Re: Dropping local index on large table caused crash of region servers

Posted by James Taylor <ja...@apache.org>.

It should not be necessary to increase the RPC timeout when dropping an
index with the renew lease changes we made (Phoenix 4.7.0+ and HBase
1.1.3+). If it still is, please file a JIRA.

Samarth - can you confirm the version requirements?

Also - take a look at PHOENIX-3262. It'd be an interesting approach to
dropping a local index.

Thanks,
James

On Thu, Jan 5, 2017 at 10:25 AM, rajeshbabu@apache.org <
chrajeshbabu32@gmail.com> wrote:

> Dropping local index index issues scan and in the coprocessors we prepare
> index data and write back to same table.  To avoid the timeout you can
> increase scanner timeout/rpc timeout and phoenix client timeout values as
> well.
>
> If you have many guideposts then we might issue many parallel scans to the
> same RS which might have added lot of overhead.
> Try dropping the index with less number of guideposts on the table.
>
> Actually during major compaction we can automatically skip writing back the
> deleted index details so we can just drop meta data. I am checking this
> improvement.

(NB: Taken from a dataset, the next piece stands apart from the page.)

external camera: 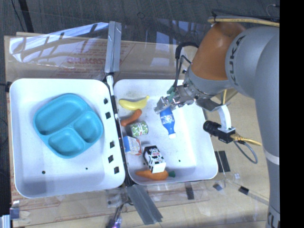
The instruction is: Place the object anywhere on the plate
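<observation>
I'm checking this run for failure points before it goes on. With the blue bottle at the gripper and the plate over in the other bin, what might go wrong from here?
1. The gripper meets the blue bottle only at its top end, so it may swing or slip.
2. The route to the blue plate crosses the divider between bins; the hanging bottle might catch there.
3. The banana and the green can lie along that route and may get knocked.

Our grey arm (247, 75), orange-banded above the wrist, reaches leftward; our gripper (167, 104) points downward, fingers closed on a blue bottle (168, 122).
</observation>
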Robot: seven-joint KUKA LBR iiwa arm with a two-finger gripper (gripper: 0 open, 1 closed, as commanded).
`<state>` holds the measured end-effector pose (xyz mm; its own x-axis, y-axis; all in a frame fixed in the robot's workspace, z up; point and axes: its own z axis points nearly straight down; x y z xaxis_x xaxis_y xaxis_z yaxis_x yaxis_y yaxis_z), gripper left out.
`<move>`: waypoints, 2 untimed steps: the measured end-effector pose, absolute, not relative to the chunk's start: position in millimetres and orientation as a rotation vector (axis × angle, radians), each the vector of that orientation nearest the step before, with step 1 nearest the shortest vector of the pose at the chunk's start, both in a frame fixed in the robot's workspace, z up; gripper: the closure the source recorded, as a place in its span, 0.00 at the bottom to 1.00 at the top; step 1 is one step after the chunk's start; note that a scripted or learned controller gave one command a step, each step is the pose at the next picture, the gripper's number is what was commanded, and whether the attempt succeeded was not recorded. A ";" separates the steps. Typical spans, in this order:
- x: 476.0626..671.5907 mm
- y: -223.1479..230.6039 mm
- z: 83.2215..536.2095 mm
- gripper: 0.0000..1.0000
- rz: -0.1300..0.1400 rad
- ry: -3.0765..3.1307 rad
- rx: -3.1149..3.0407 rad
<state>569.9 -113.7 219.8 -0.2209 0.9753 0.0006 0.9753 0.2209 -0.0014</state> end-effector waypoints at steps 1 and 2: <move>587.7 7.0 285.1 1.00 0.001 -2.444 -1.971; 553.8 83.1 259.5 1.00 0.006 -2.544 -1.837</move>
<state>553.8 83.1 259.5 -0.3146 0.9492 0.0011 0.9492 0.3146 -0.0057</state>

Raised https://issues.apache.org/jira/browse/PHOENIX-3566 for
> the same.
>
> Thanks,
> Rajeshbabu.
>
> On Thu, Jan 5, 2017 at 7:16 PM, 김영우 (YoungWoo Kim) <yw...@apache.org>
> wrote:
>
> > Hi,
> >
> > I've faced crash of RS when I'm dropping local index from very large
> table.
> > I have several tables with billions of row and the tables are hosted on
> > HBase 1.2.4 and Phoenix 4.9.0
> >
> > Each region server reported 'gc pause' from their logs and it's strange
> to
> > me because, the log messages are popped up when I drop local indexes.
> > eventually, my query failed with timeout. any other operations like
> > insert/bulkload data or querying data works fine.
> >
> > I'm not sure but dropping local indexes from large table is expensive. Is
> > there any workaround for this?
> >
> > Thanks,
> > Youngwoo
> >
>

Re: Dropping local index on large table caused crash of region servers

Posted by "rajeshbabu@apache.org" <ch...@gmail.com>.

Dropping local index index issues scan and in the coprocessors we prepare
index data and write back to same table.  To avoid the timeout you can
increase scanner timeout/rpc timeout and phoenix client timeout values as
well.

If you have many guideposts then we might issue many parallel scans to the
same RS which might have added lot of overhead.
Try dropping the index with less number of guideposts on the table.

Actually during major compaction we can automatically skip writing back the
deleted index details so we can just drop meta data. I am checking this
improvement. Raised https://issues.apache.org/jira/browse/PHOENIX-3566 for
the same.

Thanks,
Rajeshbabu.

On Thu, Jan 5, 2017 at 7:16 PM, 김영우 (YoungWoo Kim) <yw...@apache.org> wrote:

> Hi,
>
> I've faced crash of RS when I'm dropping local index from very large table.
> I have several tables with billions of row and the tables are hosted on
> HBase 1.2.4 and Phoenix 4.9.0
>
> Each region server reported 'gc pause' from their logs and it's strange to
> me because, the log messages are popped up when I drop local indexes.
> eventually, my query failed with timeout. any other operations like
> insert/bulkload data or querying data works fine.
>
> I'm not sure but dropping local indexes from large table is expensive. Is
> there any workaround for this?
>
> Thanks,
> Youngwoo
>